§ **Task to carry out**:
Please write back every entry exactly, character for character.

§ **Data section**:

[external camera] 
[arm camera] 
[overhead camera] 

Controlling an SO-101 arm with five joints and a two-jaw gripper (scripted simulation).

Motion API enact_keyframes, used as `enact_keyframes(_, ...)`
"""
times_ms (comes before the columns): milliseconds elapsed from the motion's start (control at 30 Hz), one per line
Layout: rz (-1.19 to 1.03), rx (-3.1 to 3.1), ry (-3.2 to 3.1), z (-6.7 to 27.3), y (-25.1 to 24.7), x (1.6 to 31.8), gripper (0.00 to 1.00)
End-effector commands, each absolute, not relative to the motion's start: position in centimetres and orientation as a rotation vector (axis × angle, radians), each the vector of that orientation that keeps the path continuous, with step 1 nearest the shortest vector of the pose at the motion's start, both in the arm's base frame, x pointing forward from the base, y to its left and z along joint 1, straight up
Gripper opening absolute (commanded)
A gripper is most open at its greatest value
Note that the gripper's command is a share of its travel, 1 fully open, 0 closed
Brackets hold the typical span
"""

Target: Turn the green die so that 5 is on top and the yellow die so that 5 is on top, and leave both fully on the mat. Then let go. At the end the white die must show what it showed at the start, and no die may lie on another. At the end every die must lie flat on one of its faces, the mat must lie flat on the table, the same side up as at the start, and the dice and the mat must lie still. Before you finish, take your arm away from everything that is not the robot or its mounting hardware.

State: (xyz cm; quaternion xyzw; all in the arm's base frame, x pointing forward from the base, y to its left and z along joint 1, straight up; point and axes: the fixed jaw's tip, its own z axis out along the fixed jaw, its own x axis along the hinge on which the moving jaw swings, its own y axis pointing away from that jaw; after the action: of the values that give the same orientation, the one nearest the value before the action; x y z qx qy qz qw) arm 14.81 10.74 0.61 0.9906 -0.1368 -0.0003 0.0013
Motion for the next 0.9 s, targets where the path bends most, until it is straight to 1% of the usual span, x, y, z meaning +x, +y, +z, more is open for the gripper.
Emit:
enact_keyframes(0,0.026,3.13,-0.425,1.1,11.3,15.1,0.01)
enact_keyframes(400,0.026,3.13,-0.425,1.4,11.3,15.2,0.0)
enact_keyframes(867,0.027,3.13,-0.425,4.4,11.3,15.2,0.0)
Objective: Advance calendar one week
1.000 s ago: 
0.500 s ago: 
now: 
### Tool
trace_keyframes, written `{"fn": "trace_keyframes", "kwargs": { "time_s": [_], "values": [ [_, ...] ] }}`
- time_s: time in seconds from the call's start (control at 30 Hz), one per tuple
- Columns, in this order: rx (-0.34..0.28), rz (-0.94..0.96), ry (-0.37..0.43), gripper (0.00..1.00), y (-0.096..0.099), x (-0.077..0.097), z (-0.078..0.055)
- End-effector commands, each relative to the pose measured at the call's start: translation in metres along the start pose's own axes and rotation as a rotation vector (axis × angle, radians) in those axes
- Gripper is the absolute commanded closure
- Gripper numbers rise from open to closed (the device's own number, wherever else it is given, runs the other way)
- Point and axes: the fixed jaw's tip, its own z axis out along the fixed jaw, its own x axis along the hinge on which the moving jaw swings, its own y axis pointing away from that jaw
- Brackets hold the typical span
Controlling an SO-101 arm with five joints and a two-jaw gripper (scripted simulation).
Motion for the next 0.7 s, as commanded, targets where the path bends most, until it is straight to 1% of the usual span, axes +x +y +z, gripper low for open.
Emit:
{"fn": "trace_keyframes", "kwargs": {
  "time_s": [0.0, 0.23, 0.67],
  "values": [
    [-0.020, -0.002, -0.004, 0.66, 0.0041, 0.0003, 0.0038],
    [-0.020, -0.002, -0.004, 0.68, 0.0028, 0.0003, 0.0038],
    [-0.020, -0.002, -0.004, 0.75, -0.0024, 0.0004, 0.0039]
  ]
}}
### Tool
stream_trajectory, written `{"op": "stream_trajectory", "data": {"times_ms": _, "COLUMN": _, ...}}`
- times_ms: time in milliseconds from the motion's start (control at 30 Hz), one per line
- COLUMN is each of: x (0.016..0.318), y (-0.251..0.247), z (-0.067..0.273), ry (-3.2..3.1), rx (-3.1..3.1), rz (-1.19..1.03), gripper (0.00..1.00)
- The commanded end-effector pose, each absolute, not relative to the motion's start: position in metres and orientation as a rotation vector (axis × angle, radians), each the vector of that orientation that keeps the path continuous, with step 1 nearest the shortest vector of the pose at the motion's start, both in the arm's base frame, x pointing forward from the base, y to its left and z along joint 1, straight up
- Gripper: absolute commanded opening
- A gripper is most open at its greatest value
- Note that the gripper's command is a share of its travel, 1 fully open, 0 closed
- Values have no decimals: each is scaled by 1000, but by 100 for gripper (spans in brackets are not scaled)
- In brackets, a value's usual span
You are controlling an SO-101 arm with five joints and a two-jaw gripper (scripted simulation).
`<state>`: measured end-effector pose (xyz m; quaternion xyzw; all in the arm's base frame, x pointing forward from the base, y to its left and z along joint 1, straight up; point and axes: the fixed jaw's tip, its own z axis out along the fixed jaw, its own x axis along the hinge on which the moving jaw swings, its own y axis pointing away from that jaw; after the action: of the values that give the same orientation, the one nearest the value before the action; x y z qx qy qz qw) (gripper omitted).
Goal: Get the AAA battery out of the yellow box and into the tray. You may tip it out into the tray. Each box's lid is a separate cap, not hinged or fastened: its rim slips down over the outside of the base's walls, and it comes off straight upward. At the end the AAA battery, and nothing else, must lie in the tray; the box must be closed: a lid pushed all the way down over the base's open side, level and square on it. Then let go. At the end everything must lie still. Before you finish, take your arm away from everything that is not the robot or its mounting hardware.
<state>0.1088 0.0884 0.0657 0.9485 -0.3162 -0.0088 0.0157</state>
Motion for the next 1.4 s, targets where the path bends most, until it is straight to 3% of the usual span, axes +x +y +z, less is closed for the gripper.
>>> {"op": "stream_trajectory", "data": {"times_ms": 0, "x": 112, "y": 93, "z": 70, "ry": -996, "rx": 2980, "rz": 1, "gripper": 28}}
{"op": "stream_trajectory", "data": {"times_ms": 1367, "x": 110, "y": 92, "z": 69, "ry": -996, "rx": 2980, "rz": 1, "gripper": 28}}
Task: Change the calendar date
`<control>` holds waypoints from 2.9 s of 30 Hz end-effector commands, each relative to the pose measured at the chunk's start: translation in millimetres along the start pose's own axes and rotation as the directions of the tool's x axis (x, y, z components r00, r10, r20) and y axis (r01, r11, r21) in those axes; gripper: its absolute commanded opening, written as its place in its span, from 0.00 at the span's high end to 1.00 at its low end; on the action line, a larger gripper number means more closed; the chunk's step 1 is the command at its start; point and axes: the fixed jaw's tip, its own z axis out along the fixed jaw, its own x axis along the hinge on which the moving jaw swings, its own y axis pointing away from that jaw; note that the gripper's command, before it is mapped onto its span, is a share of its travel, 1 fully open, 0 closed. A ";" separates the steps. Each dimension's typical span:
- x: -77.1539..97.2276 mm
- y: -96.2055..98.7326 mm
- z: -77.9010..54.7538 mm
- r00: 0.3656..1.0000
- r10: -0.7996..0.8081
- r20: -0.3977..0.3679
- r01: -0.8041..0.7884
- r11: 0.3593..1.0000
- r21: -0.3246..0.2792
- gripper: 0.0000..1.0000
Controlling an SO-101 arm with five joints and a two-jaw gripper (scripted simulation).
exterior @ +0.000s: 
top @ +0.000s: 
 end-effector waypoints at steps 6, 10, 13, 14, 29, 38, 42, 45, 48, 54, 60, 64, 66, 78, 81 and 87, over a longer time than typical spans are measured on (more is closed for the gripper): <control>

§ **Finished exercise**:
[external camera] 
[arm camera] 
[overhead camera] 

Controlling an SO-101 arm with five joints and a two-jaw gripper (scripted simulation).

Motion API enact_keyframes, used as `enact_keyframes(_, ...)`
"""
times_ms (comes before the columns): milliseconds elapsed from the motion's start (control at 30 Hz), one per line
Layout: rz (-1.19 to 1.03), rx (-3.1 to 3.1), ry (-3.2 to 3.1), z (-6.7 to 27.3), y (-25.1 to 24.7), x (1.6 to 31.8), gripper (0.00 to 1.00)
End-effector commands, each absolute, not relative to the motion's start: position in centimetres and orientation as a rotation vector (axis × angle, radians), each the vector of that orientation that keeps the path continuous, with step 1 nearest the shortest vector of the pose at the motion's start, both in the arm's base frame, x pointing forward from the base, y to its left and z along joint 1, straight up
Gripper opening absolute (commanded)
A gripper is most open at its greatest value
Note that the gripper's command is a share of its travel, 1 fully open, 0 closed
Brackets hold the typical span
"""

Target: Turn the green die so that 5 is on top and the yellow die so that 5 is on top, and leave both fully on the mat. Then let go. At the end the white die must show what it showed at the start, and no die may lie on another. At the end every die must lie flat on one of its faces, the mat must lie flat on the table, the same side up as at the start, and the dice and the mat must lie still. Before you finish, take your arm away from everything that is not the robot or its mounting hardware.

State: (xyz cm; quaternion xyzw; all in the arm's base frame, x pointing forward from the base, y to its left and z along joint 1, straight up; point and axes: the fixed jaw's tip, its own z axis out along the fixed jaw, its own x axis along the hinge on which the moving jaw swings, its own y axis pointing away from that jaw; after the action: of the values that give the same orientation, the one nearest the value before the action; x y z qx qy qz qw) arm 14.81 10.74 0.61 0.9906 -0.1368 -0.0003 0.0013
Motion for the next 0.9 s, targets where the path bends most, until it is straight to 1% of the usual span, x, y, z meaning +x, +y, +z, more is open for the gripper.
Emit:
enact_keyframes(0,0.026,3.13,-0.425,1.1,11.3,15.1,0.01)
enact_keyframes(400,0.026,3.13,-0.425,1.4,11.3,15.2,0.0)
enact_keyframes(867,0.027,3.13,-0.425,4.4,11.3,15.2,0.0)
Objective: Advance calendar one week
1.000 s ago: 
0.500 s ago: 
now: 
### Tool
trace_keyframes, written `{"fn": "trace_keyframes", "kwargs": { "time_s": [_], "values": [ [_, ...] ] }}`
- time_s: time in seconds from the call's start (control at 30 Hz), one per tuple
- Columns, in this order: rx (-0.34..0.28), rz (-0.94..0.96), ry (-0.37..0.43), gripper (0.00..1.00), y (-0.096..0.099), x (-0.077..0.097), z (-0.078..0.055)
- End-effector commands, each relative to the pose measured at the call's start: translation in metres along the start pose's own axes and rotation as a rotation vector (axis × angle, radians) in those axes
- Gripper is the absolute commanded closure
- Gripper numbers rise from open to closed (the device's own number, wherever else it is given, runs the other way)
- Point and axes: the fixed jaw's tip, its own z axis out along the fixed jaw, its own x axis along the hinge on which the moving jaw swings, its own y axis pointing away from that jaw
- Brackets hold the typical span
Controlling an SO-101 arm with five joints and a two-jaw gripper (scripted simulation).
Motion for the next 0.7 s, as commanded, targets where the path bends most, until it is straight to 1% of the usual span, axes +x +y +z, gripper low for open.
Emit:
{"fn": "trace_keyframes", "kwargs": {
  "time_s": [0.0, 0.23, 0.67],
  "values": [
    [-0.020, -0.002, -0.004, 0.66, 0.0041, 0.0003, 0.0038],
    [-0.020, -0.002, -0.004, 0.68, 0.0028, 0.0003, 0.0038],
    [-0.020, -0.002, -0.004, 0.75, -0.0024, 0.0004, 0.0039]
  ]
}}
### Tool
stream_trajectory, written `{"op": "stream_trajectory", "data": {"times_ms": _, "COLUMN": _, ...}}`
- times_ms: time in milliseconds from the motion's start (control at 30 Hz), one per line
- COLUMN is each of: x (0.016..0.318), y (-0.251..0.247), z (-0.067..0.273), ry (-3.2..3.1), rx (-3.1..3.1), rz (-1.19..1.03), gripper (0.00..1.00)
- The commanded end-effector pose, each absolute, not relative to the motion's start: position in metres and orientation as a rotation vector (axis × angle, radians), each the vector of that orientation that keeps the path continuous, with step 1 nearest the shortest vector of the pose at the motion's start, both in the arm's base frame, x pointing forward from the base, y to its left and z along joint 1, straight up
- Gripper: absolute commanded opening
- A gripper is most open at its greatest value
- Note that the gripper's command is a share of its travel, 1 fully open, 0 closed
- Values have no decimals: each is scaled by 1000, but by 100 for gripper (spans in brackets are not scaled)
- In brackets, a value's usual span
You are controlling an SO-101 arm with five joints and a two-jaw gripper (scripted simulation).
`<state>`: measured end-effector pose (xyz m; quaternion xyzw; all in the arm's base frame, x pointing forward from the base, y to its left and z along joint 1, straight up; point and axes: the fixed jaw's tip, its own z axis out along the fixed jaw, its own x axis along the hinge on which the moving jaw swings, its own y axis pointing away from that jaw; after the action: of the values that give the same orientation, the one nearest the value before the action; x y z qx qy qz qw) (gripper omitted).
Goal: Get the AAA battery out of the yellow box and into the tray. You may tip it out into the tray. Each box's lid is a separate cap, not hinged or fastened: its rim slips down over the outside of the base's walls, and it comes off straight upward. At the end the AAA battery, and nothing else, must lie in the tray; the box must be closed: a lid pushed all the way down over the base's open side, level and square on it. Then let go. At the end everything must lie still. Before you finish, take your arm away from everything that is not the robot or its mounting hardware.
<state>0.1088 0.0884 0.0657 0.9485 -0.3162 -0.0088 0.0157</state>
Motion for the next 1.4 s, targets where the path bends most, until it is straight to 3% of the usual span, axes +x +y +z, less is closed for the gripper.
>>> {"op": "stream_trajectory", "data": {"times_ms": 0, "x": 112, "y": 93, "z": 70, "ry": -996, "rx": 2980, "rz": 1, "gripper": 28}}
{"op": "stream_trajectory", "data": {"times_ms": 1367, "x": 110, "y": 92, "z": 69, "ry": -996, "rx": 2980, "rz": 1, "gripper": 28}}
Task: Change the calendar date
`<control>` holds waypoints from 2.9 s of 30 Hz end-effector commands, each relative to the pose measured at the chunk's start: translation in millimetres along the start pose's own axes and rotation as the directions of the tool's x axis (x, y, z components r00, r10, r20) and y axis (r01, r11, r21) in those axes; gripper: its absolute commanded opening, written as its place in its span, from 0.00 at the span's high end to 1.00 at its low end; on the action line, a larger gripper number means more closed; the chunk's step 1 is the command at its start; point and axes: the fixed jaw's tip, its own z axis out along the fixed jaw, its own x axis along the hinge on which the moving jaw swings, its own y axis pointing away from that jaw; note that the gripper's command, before it is mapped onto its span, is a share of its travel, 1 fully open, 0 closed. A ";" separates the steps. Each dimension's typical span:
- x: -77.1539..97.2276 mm
- y: -96.2055..98.7326 mm
- z: -77.9010..54.7538 mm
- r00: 0.3656..1.0000
- r10: -0.7996..0.8081
- r20: -0.3977..0.3679
- r01: -0.8041..0.7884
- r11: 0.3593..1.0000
- r21: -0.3246..0.2792
- gripper: 0.0000..1.0000
Controlling an SO-101 arm with five joints and a two-jaw gripper (scripted simulation).
exterior @ +0.000s: 
top @ +0.000s: 
 end-effector waypoints at steps 6, 10, 13, 14, 29, 38, 42, 45, 48, 54, 60, 64, 66, 78, 81 and 87, over a longer time than typical spans are measured on (more is closed for the gripper): <control>

There is nothing more to add to this answer.